For The Golden Ball is about as ideal a template for a community pub that it’s possible to find.
Listen here
Long story short, more than 180 people in the local community parted with £400 each in order to enable the purchase of the lease from the retiring licensees who had built up the business.
This was a hugely important development in that it kept a heritage pub with an historic interior of national importance out of the direct influence of national and probably unsympathetic owners.
If you head into the pub and go into the bar, you will find a space relatively untouched since 1929 when it was redeveloped by John Smiths.

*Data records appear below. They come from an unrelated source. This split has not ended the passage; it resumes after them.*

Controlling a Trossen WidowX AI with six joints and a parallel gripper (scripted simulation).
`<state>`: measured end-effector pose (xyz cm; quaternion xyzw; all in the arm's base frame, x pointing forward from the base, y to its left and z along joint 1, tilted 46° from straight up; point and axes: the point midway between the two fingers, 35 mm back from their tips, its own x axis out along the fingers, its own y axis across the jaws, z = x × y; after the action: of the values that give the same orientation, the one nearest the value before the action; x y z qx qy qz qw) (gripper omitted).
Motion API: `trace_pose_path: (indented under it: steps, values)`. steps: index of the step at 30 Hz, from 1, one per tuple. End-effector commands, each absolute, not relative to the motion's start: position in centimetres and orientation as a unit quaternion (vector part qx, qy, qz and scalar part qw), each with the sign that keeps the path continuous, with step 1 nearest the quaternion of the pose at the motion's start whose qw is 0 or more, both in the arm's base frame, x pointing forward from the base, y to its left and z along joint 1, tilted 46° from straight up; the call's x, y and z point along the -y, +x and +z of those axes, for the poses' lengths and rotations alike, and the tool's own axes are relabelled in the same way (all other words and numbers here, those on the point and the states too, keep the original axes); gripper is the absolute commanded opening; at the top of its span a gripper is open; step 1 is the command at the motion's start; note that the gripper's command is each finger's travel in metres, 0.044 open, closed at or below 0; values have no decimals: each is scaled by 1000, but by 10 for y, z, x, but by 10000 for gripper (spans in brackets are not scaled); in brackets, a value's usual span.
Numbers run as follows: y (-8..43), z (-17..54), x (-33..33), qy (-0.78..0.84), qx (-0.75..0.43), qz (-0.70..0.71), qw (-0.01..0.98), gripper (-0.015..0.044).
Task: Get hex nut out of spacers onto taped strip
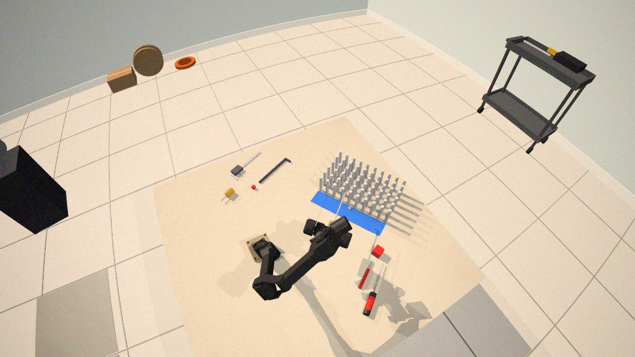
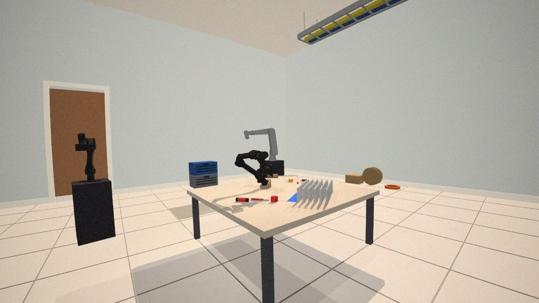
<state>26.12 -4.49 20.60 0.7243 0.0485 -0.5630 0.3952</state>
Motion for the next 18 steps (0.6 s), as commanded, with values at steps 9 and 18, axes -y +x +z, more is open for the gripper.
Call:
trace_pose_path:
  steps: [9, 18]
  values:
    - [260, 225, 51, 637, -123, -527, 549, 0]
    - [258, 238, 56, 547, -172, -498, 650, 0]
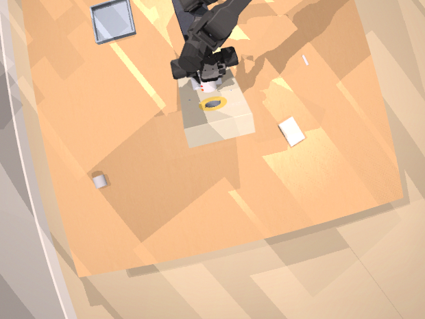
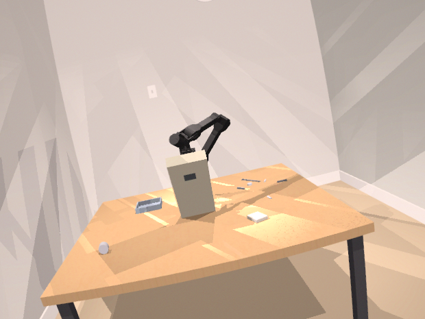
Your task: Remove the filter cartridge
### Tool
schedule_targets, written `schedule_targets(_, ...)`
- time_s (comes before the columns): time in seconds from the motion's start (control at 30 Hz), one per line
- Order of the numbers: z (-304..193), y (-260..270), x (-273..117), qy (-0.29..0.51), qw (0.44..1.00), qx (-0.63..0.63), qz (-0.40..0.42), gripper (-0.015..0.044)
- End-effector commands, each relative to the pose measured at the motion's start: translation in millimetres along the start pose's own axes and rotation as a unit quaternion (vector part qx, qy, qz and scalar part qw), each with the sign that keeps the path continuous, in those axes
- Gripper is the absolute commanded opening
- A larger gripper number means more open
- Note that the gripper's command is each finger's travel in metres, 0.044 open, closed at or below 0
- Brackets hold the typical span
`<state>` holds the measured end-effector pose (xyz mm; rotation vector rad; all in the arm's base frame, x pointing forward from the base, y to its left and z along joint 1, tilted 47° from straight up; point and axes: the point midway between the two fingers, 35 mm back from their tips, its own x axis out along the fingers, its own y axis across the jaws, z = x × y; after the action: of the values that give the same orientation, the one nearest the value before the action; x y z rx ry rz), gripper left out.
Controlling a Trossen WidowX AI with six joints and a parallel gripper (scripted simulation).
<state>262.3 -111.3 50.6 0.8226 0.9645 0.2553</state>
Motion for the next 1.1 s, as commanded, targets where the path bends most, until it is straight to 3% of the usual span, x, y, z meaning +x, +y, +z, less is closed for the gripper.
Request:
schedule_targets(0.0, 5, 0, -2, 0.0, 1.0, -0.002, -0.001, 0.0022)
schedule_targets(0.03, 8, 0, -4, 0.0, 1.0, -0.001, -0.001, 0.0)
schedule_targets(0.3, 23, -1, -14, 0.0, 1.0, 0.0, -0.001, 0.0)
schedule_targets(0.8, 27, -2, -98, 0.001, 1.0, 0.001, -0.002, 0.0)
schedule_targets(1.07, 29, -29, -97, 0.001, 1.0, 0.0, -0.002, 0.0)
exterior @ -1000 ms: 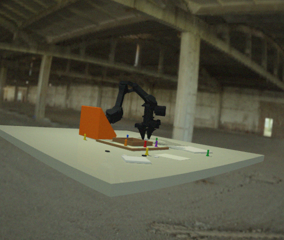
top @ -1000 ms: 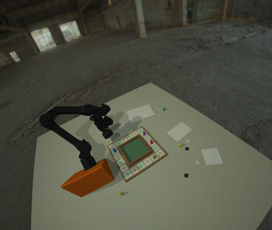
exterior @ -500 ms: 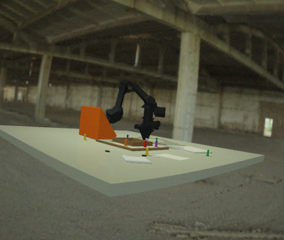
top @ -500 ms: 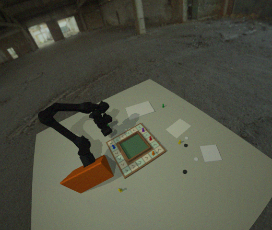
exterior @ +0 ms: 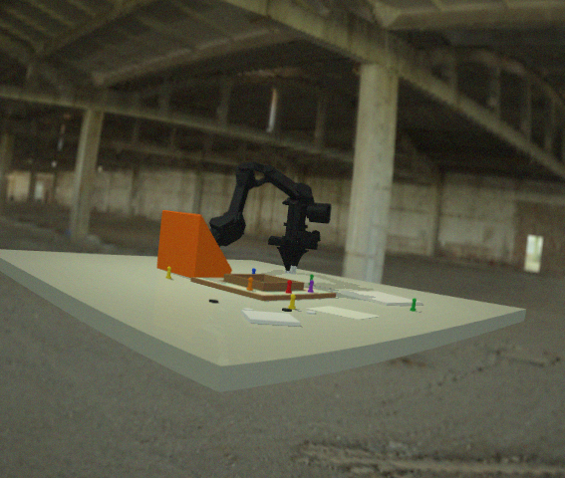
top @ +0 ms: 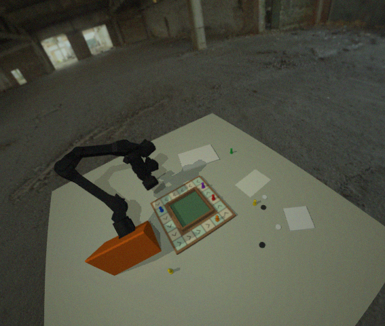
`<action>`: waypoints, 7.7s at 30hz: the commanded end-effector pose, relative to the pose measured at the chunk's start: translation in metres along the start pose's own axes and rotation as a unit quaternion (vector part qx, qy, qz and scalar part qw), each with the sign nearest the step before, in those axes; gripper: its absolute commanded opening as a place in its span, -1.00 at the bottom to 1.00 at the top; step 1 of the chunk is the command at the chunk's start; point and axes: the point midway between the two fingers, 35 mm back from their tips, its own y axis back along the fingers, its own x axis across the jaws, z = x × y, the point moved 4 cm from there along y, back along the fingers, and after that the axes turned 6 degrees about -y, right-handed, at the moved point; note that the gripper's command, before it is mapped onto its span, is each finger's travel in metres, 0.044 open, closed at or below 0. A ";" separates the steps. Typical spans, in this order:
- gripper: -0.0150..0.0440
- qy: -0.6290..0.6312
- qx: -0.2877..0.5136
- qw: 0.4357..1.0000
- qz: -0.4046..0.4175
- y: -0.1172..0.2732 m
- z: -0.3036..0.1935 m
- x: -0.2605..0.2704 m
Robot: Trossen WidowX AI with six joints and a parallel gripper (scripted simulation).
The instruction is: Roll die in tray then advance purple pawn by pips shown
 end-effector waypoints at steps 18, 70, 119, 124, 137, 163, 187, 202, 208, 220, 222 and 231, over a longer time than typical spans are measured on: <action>-0.49 -0.006 -0.030 0.999 -0.011 0.078 -0.012 0.000; -0.49 -0.614 0.002 0.789 -0.007 0.058 0.097 -0.163; -0.49 -0.681 -0.287 0.612 -0.281 0.014 0.090 -0.192; -0.49 -0.681 -0.288 0.613 -0.280 0.044 0.104 -0.168; -0.49 -0.681 -0.288 0.613 -0.280 0.044 0.103 -0.167; 1.00 -0.680 -0.288 0.612 -0.281 0.083 0.104 -0.168; 0.38 -0.477 0.009 0.878 -0.022 0.044 0.168 -0.189; 0.19 -0.208 0.014 0.978 0.010 0.026 0.217 -0.154; 0.19 -0.208 0.014 0.978 0.010 0.021 0.217 -0.155; 0.19 -0.208 0.014 0.978 0.010 0.002 0.217 -0.154; 0.19 -0.208 0.014 0.978 0.010 -0.002 0.217 -0.154; 0.19 -0.208 0.014 0.978 0.010 -0.016 0.217 -0.153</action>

It is the most complete surviving example of an inter-war scheme by a company who back then were becoming one of the UK’s biggest regional brewers.
Pub life in this place is certainly not stuck in the past however, and the social calendar is vibrant.
Arthur Miller said that “a good newspaper, I suppose, is a nation talking to itself” and to extend the metaphor into the licensed trade, you now have a local pub that is a mirror image of the wishes and ethos of the shareholders.
Many of them live nearby and actively get involved in the pub, whether by just frequenting it and purchasing its products or actually helping with the upkeep of the infrastructure.
Key to keeping costs down and the pub economically viable has been the selfless efforts of skilled tradespeople in doing restorative work as well as being involved with the organisation of the multifaceted nature of the events and activities that occur within the four walls.
The Golden Ball hosts musicians; artists; poets; bar billiards teams; mothers and toddlers groups; themed parties; community group meetings and sales of local produce such as artisan bread.
Overseeing this glorious diversity is the convivial personality of Beth Maguire.
You can see why the elected board of The Golden Ball chose Beth to be the public face of their investment. She is totally in tune with their ethos but as importantly, totally cognisant of wider outside current market trends, real ale and brewing and the licensed trade as a whole.
Bringing a quiet intelligence and authority to running such a high profile local community asset, she ensures its unabated popularity and speaks with refreshing candour and obvious passion about herself working in partnership with the board as a support network.
Pub of the year
Although they are in the 2015 CAMRA Good Beer Guide, one thing that sadly The Golden Ball has no control over is who they source their real ale from and how much they pay.
They still have to go through a PubCo for their stock, with the prohibitive mark-ups they charge for local beer – that other pubs a hundred yards away pay far less for.
Establishments like this, run for the benefit of the community, will gain a huge advantage from the new “Market Rent Only” legislation that was passed in Parliament just a couple of weeks ago and which will hopefully become law by May 2015.
I’ll write about more of that shortly in YorkMix, but in the meantime listen to this engaging interview with Beth and luxuriate in the fact that the current Yorkshire & Humber “Living Wage Champion” and Yorkshire Life Pub Of The Year” resides in York on a street corner in Bishophill.